Upon changing to a full ketogenic diet and eating MORE calories, I gained muscle and lost fat. Simply due to my insulin resistance...I hate to break it to you, but the body operates more like a chemistry lab, not a calorie counter.
Not here to argue, just what I have experienced first hand with myself, my friends and ALL of my own coaches clients.
I completely agree with you. I as well have also experienced gains in lean mass and loss in bodyfat when i switched to ketogenic style diets. I started to see all of my abs by eating close to 25-30g of fat per meal. Most people would say im crazy, but i've LOST fat by eating this way. Also carbs= water retention (especially in my case). Your body does react more like a chemistry lab than a calorie counter.
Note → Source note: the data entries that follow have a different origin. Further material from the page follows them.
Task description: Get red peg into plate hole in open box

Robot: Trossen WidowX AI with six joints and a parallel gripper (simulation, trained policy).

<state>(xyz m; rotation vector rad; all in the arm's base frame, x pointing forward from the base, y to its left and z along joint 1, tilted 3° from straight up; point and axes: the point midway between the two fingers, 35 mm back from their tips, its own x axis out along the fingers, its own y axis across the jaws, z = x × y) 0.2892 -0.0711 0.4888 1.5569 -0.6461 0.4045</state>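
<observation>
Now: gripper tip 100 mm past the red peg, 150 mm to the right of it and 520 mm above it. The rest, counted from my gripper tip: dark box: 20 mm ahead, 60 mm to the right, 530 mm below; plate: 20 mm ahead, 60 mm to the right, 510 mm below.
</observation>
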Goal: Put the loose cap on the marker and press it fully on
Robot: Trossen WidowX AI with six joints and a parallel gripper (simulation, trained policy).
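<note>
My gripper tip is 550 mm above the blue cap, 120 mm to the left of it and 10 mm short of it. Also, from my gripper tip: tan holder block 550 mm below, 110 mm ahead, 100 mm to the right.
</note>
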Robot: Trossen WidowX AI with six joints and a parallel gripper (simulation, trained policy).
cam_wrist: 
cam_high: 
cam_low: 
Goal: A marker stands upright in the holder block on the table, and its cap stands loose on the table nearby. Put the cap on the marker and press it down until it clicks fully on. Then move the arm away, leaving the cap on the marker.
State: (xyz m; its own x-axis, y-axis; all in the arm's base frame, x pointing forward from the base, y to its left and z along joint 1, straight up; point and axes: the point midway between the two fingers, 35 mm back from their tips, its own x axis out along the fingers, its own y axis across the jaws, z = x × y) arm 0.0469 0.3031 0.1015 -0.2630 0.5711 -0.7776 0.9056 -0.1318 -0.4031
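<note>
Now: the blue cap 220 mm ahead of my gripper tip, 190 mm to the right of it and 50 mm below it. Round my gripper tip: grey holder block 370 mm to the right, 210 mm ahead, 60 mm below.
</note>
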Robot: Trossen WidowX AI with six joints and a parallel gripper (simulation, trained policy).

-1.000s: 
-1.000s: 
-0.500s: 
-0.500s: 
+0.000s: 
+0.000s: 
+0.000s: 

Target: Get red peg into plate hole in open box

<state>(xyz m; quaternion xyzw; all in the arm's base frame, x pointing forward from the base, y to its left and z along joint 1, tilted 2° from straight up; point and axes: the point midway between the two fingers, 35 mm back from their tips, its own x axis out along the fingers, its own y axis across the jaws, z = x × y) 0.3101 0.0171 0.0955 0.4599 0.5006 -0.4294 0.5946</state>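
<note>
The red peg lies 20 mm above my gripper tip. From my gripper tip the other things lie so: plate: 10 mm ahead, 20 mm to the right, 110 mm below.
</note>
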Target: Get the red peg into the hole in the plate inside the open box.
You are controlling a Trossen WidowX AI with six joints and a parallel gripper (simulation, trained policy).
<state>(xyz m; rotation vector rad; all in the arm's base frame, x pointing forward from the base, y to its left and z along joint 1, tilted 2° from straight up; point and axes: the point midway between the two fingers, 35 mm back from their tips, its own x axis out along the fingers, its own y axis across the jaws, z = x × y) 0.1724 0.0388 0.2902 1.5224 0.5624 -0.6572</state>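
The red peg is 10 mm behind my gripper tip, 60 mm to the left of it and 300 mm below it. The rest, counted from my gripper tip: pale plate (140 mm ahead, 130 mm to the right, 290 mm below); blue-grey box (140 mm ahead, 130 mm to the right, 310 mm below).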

Some of you people get too crazy with numbers. I have been eating cheeses, butter, and, fatty cuts of meat in my diet, and have seen results.
I love the fact that i carb up once a week and replenish glycogen. Its also, which is to say the least, my favorite day of the week. i carb up with about 500g's. Eating, lean meats, veggies, potatoes, organic cereals, whole grains, rice pudding, etc. Rice pudding is so damn good, lol. Add some cinnamon and now you have something to help regulate your insulin.
From all the posts that I have read of yours, you seem unable to or willing to believe that DIFFERENT THINGS WORK FOR DIFFERENT PEOPLE. You have made mentioned on numerous occasions now that regardless of the macronutrients, you have to simply be in a deficit to lose fat. I and many others I know have tried it this way and I simply lost strength, muscle and fat with it all. Yet whilst dieting using a ketogenic approach, I experienced FAR better results. Later, after seeking the help of a biosignature practioner, I found that I was rediculously insulin resistant and that why I respond well to this diet.
I am not saying that you are wrong, rather that there are other approachs to this crazy game.
while I commend your civility, and acknowledge the fact that some people do better on low carbs while other do better on high carbs (due to insulin sensitivity, training volume, and other factors) I do not agree that this necessitates a ketogenic approach (not that there's anything wrong with keto diets per se)
If someone is "carb intolerant", they can certainly do well on a diet of, say 40%F/30%C/30%P. Furthermore, with regards to gaining muscle, the keto approach is probably the WORST way to go about it IMO.